*Exercise objective*
Scan the records for the word "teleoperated". Return each line where it is found.
***
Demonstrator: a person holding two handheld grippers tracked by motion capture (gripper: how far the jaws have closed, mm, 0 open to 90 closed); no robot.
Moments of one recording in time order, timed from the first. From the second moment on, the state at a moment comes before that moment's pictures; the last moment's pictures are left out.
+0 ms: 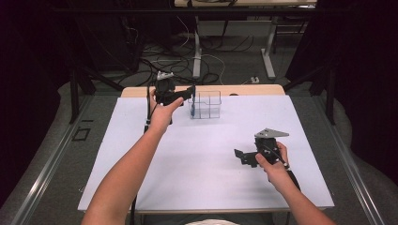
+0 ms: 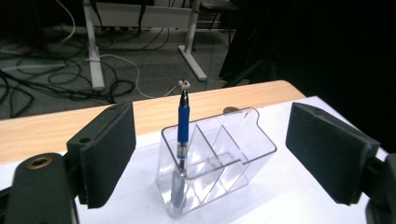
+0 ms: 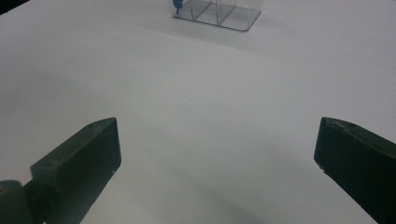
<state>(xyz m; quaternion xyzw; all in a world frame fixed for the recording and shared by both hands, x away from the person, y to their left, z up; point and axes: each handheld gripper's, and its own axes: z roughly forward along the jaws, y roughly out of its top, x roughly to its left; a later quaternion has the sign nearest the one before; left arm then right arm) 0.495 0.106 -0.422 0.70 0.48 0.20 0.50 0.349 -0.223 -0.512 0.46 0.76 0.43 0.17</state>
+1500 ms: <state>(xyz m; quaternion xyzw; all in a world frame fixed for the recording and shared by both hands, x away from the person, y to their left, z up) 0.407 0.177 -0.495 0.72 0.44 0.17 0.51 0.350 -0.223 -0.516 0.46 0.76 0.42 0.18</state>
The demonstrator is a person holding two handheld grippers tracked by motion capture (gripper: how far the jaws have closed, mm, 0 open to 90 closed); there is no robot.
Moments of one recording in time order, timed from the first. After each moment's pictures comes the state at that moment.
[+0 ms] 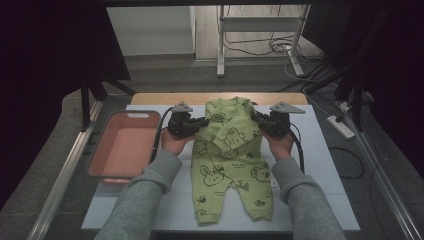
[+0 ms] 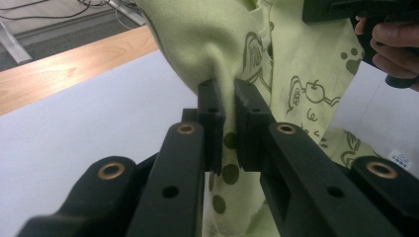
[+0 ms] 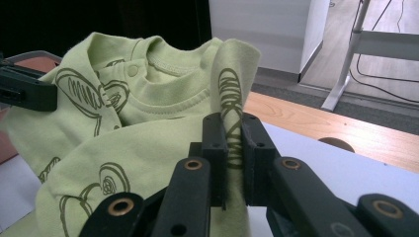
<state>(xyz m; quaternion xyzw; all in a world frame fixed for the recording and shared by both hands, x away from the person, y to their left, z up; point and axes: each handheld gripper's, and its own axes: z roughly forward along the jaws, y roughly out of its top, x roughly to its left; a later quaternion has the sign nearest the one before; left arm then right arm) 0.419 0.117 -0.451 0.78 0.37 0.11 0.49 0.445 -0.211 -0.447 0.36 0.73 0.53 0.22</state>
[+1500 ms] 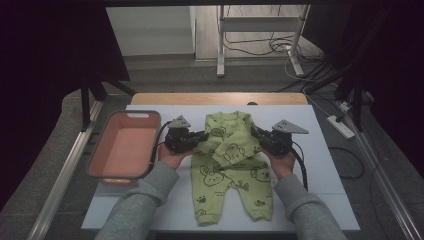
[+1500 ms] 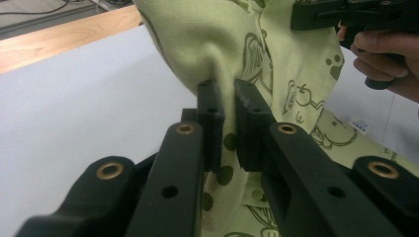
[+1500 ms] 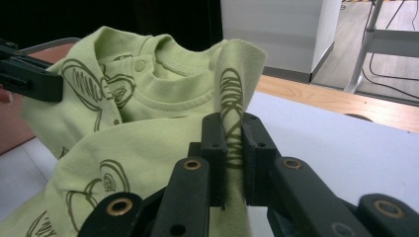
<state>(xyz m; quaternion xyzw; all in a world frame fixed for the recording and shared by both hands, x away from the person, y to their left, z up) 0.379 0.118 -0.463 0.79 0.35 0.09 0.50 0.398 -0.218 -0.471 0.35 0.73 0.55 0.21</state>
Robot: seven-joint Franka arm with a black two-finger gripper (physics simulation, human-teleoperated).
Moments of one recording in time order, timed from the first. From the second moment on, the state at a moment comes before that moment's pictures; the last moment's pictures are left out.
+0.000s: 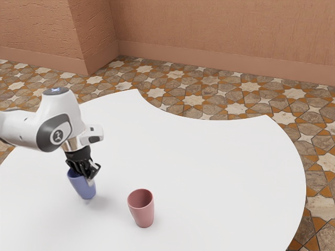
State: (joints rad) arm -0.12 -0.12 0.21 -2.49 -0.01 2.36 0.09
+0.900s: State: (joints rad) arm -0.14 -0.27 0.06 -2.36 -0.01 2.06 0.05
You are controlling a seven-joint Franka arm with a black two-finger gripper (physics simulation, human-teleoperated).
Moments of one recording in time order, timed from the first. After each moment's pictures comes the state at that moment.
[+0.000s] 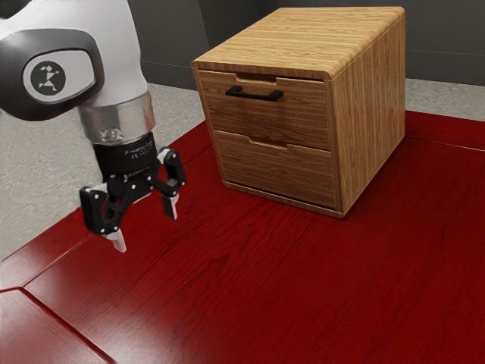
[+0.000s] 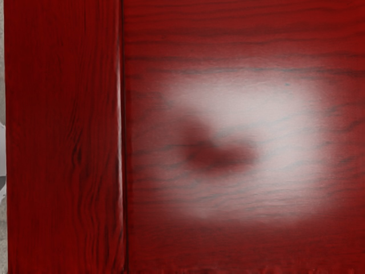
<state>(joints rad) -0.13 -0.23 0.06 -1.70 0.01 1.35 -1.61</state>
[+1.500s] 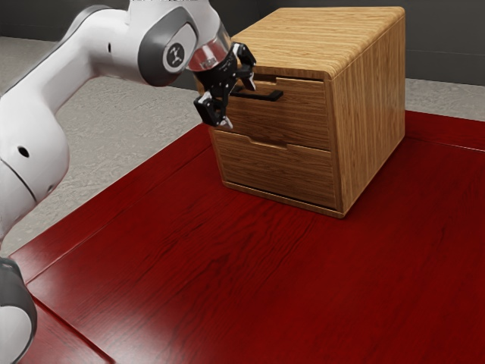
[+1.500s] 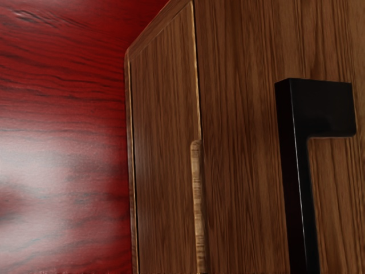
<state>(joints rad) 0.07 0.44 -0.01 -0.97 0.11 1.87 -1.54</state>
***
*Task response*
Robot: seven-joint Franka arm with a black two-finger gripper (physics simulation, human-teleoperated).
You are controlling a seven-joint Franka arm with a black two-finger gripper (physics simulation, human-teleoperated).

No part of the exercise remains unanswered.